Depression is a major psychological disorder with a growing impact worldwide. Traditional methods for detecting the risk of depression, predominantly reliant on psychiatric evaluations and self-assessment questionnaires, are often criticized for their inefficiency and lack of objectivity. Advancements in deep learning have paved the way for innovations in depression risk detection methods that fuse multimodal data. This paper introduces a novel framework, the Audio, Video, and Text Fusion-Three Branch Network (AVTF-TBN), designed to amalgamate auditory, visual, and textual cues for a comprehensive analysis of depression risk. Our approach encompasses three dedicated branches-Audio Branch, Video Branch, and Text Branch-each responsible for extracting salient features from the corresponding modality. These features are subsequently fused through a multimodal fusion (MMF) module, yielding a robust feature vector that feeds into a predictive modeling layer. To further our research, we devised an emotion elicitation paradigm based on two distinct tasks-reading and interviewing-implemented to gather a rich, sensor-based depression risk detection dataset. The sensory equipment, such as cameras, captures subtle facial expressions and vocal characteristics essential for our analysis.

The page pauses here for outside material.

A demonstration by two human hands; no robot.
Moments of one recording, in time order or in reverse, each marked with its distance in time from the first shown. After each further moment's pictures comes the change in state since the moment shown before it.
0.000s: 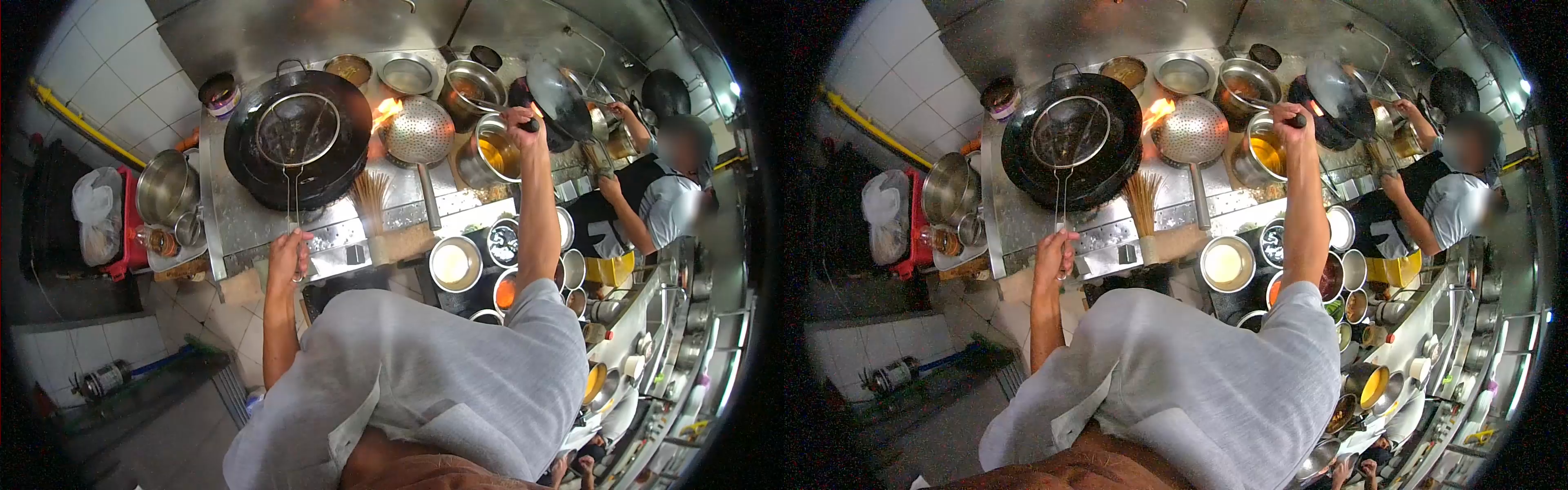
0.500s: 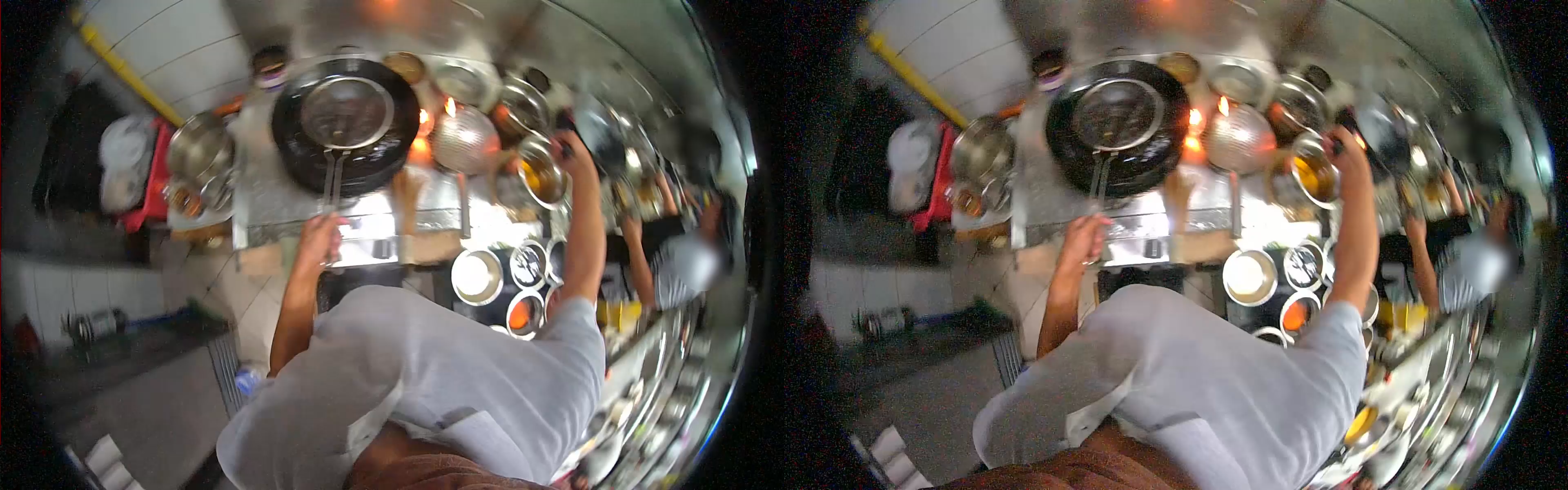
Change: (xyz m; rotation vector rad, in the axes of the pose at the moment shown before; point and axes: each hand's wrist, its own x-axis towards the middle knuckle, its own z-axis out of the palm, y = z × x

The research thoroughly investigates the data generated by varying emotional stimuli and evaluates the contribution of different tasks to emotion evocation. During the experiment, the AVTF-TBN model has the best performance when the data from the two tasks are simultaneously used for detection, where the F1 Score is 0.78, Precision is 0.76, and Recall is 0.81. Our experimental results confirm the validity of the paradigm and demonstrate the efficacy of the AVTF-TBN model in detecting depression risk, showcasing the crucial role of sensor-based data in mental health detection.

摘要：

抑郁症是一种主要的心理障碍，在世界范围内影响越来越大。检测抑郁症风险的传统方法，主要依赖精神病学评估和自我评估问卷，经常因其效率低下和缺乏客观性而受到批评。深度学习的进步为融合多模式数据的抑郁症风险检测方法的创新铺平了道路。本文介绍了一个新颖的框架，音频,视频,和文本融合-三分支网络(AVTF-TBN)，旨在融合听觉，视觉，和文本线索，全面分析抑郁风险。我们的方法包括三个专用分支-音频分支，视频分支,和文本分支-每个负责从相应的模态中提取显著特征。这些特征随后通过多模态融合(MMF)模块融合，产生一个强大的特征向量，该特征向量输入到预测建模层。为了进一步研究，我们设计了一个基于两个不同任务的情感启发范式——阅读和面试——来收集富人，基于传感器的抑郁症风险检测数据集。感官设备，比如摄像头,捕捉微妙的面部表情和声音特征对我们的分析至关重要。该研究彻底调查了不同情绪刺激产生的数据，并评估了不同任务对情绪唤起的贡献。在实验过程中,当来自两个任务的数据同时用于检测时，AVTF-TBN模型具有最佳性能，其中F1得分为0.78，精度为0.76，召回为0.81。我们的实验结果证实了范式的有效性，并证明了AVTF-TBN模型在检测抑郁风险方面的有效性，展示基于传感器的数据在心理健康检测中的关键作用。